Бывшие. Я не прощаю(сь) - страница 18



– Ты сказала, что я кого-то там отправил на аборт, потому что сам не хотел детей. Поясни, что ты имела в виду?

Глава 14


Молчу, пытаясь сформулировать мысли. А они, как назло, бросились врассыпную и никак не хотят оформляться во что-то стройное и упорядоченное, что можно произнести вслух. Слишком взволнованы тем, что Воронов вот он, рядом, сидит на моей кухне.

Смотрит на меня с кривоватой улыбкой.

Будто и не было всех этих лет порознь. Словно мы влюблены, женаты и счастливы.

У него все та же уверенная, расслабленная поза. Сидит, широко расставив ноги, облокачивается одной рукой на стол.

Кажется, сейчас он произнесет: «Малыш, ну что ты такая напряженная, иди ко мне!» и похлопает по своим коленям, приглашая меня присесть и оказаться в его объятьях.

И едва я окажусь там, весь мир станет вдруг простым и понятным, только потому, что его руки крепко держат меня и гладят по спине. Можно положить голову ему на грудь и закрыть глаза в ожидании поцелуя…

Растерянно моргаю, стараясь прогнать это дежавю.

Только вот Вик не планирует мне в этом помогать. Чуть наклоняет голову, разглядывает меня, вполне наслаждаясь моей растерянностью и висящей паузой.

Наверное, я краснею от неловкости момента.

Мне сложно даже вдох сделать, Воздух ощущается плотным, застревает в горле, не доходит до легких.

Наконец, он первым нарушает молчание, окликает меня по имени:

– Мия! Ты слышишь меня?

Смотрю прямо в его глазах, пытаясь прочесть там какую-нибудь подсказку. Что он хочет услышать от меня, неужели сам не помнит последний день нашей семьи?

Зато меня выручает заказанная Вороновым доставка. Моим спасением становится пиликающий телефон босса, курьер то ли адрес уточняет то ли что. Но после его звонка Вик выходит в подъезд ненадолго, а возвращается уже с пакетами и коробкой пиццы.

Именно этой паузы мне не хватало, чтоб начать разговор.

Я склоняю голову вниз, чтоб не встречаться с ним больше взглядом. Да и то, что он больше не смотрит на меня, а открывает коробку, достает контейнеры из пакета, дает мне немножечко больше решительности.

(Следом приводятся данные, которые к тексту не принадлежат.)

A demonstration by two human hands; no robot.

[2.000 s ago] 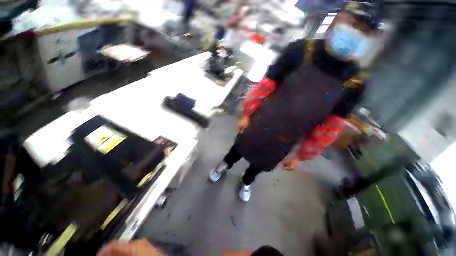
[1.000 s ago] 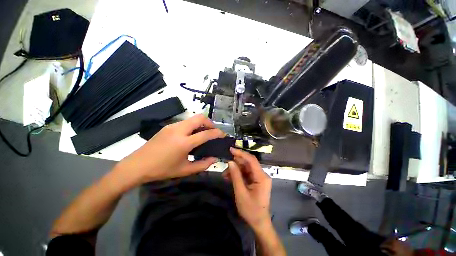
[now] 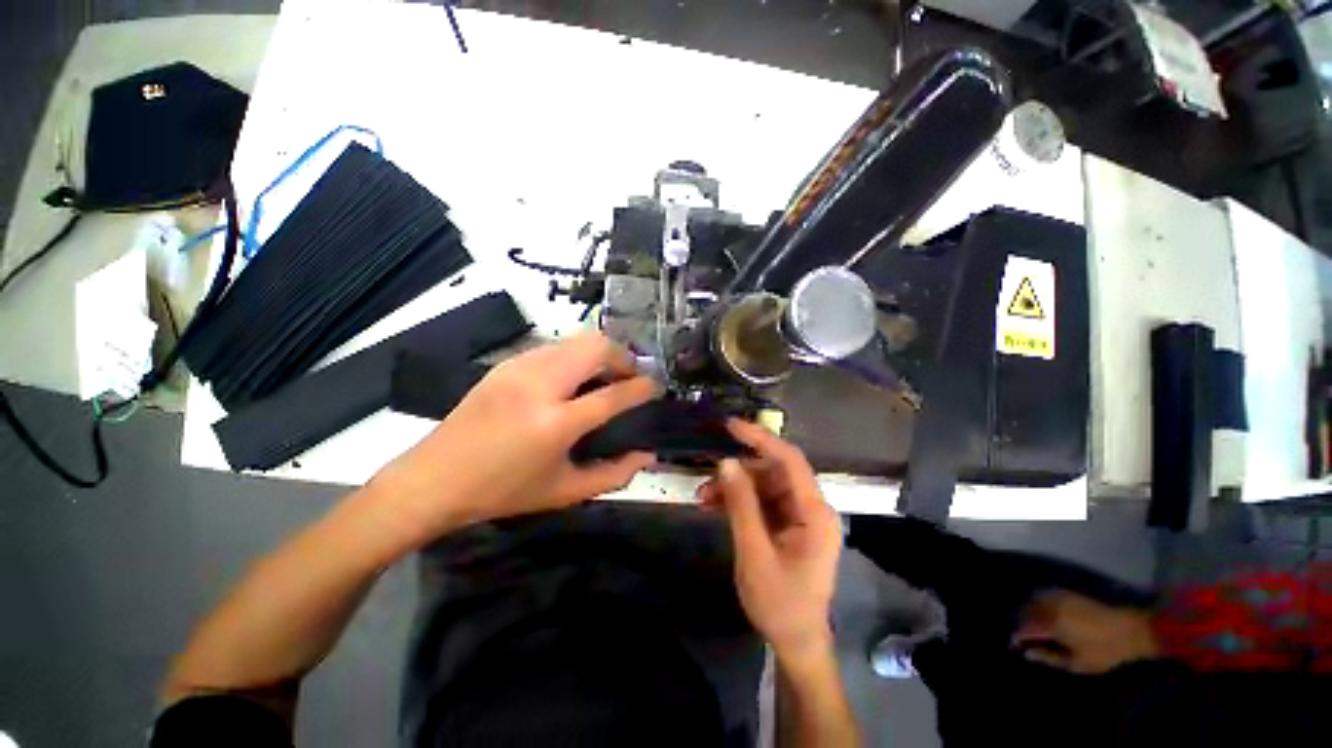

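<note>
A black strip (image 3: 665, 427) lies across the front of the skiving machine (image 3: 643, 271), at its feed area. My left hand (image 3: 533, 424) grips the strip's left part between thumb and fingers. My right hand (image 3: 774, 512) pinches its right end. The strip's far edge is at the machine head, where the contact is hidden by my fingers and the metal. A fanned stack of black strips (image 3: 329, 271) lies left of the machine. Another black strip (image 3: 365, 383) lies in front of the stack, partly behind my left hand.
A black belt guard (image 3: 877, 161) slants back right. A black cover box (image 3: 1040, 380) with a warning label stands right, a strip (image 3: 935, 453) hanging over its front. A person's hand (image 3: 1088, 628) and red sleeve show lower right. A black bag (image 3: 164, 135) and looped cable lie left.
The strip and my right hand have moved slightly right along the machine. The other person's arm has come into view at the lower right. The view has shifted a little.
</note>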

И я начинаю говорить, не поднимая головы, тереблю свои ногти.

– Ты сказал, что не любишь детей в тот день, – произношу тихо, но четко. Напоминаю ему.

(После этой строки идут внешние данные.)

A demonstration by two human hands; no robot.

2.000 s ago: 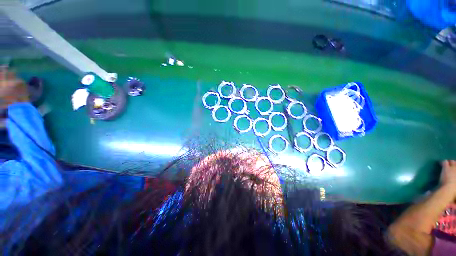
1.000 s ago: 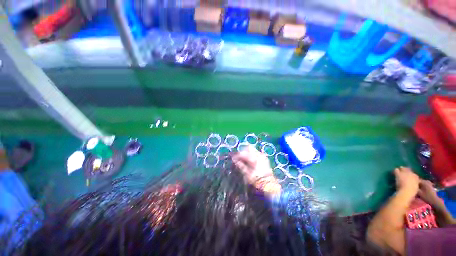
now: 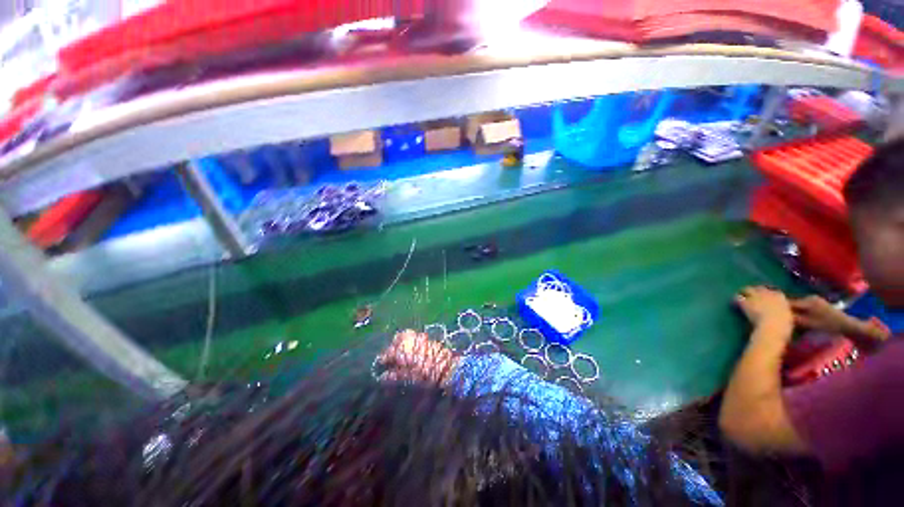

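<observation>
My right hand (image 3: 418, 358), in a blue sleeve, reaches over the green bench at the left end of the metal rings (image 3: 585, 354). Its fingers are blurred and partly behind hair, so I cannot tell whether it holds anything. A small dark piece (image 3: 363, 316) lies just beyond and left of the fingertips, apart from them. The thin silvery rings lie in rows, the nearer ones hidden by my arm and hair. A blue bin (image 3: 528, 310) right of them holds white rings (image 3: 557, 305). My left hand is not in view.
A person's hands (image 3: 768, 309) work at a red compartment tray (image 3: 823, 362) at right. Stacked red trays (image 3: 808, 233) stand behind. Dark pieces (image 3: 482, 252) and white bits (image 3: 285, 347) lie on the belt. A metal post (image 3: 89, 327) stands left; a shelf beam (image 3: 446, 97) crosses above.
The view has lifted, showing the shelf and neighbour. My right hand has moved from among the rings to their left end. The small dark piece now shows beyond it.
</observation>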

– Вообще не помню такого, – отзывается он, морщась, словно воспоминания даются ему с трудом.

– Но ты сказал! – настаиваю я, повышая голос.

– Ну допустим, – он опять вперивает в меня свой внимательный взгляд, - и что с того?

– Ты издеваешься? – взвиваюсь я, не в силах совладать с эмоциями.

Как он может так спокойно говорить о том, что полностью изменило наши жизни, стало точкой невозврата?

Видимо, мой голос звучит слишком громко, слышу, как хлопает дверь комнаты, и Глеб тихо зовет:

– Ма-а-м–а-а-а!

Топает босыми пятками.

– Я тут, котенок! – Подхватываю его на ручки посреди коридора. Несу на кухню, усаживаю на стульчик.

– Привет, больной! – радостным тоном приветствует его Воронов.

– Я не больной! Я немного простудился! – отвечает сурово мой сын и насупливается.

– Ладно, герой, прости! Ты прав. – с легкостью соглашается Вик. С улыбкой спрашивает у сына: – Как дела?

Но Глеб недоволен тем, что его разбудили, и он не выспался, или просто настроение паршивое из-за болезни.

Мой обычно улыбчивый ребенок хмурится, наблюдая, как я наливаю чай и ставлю перед Виктором кружку.

– Глеба, – зову сына. – Виктор Владимирович зашел нас с тобой проведать. Смотри, пиццу принес.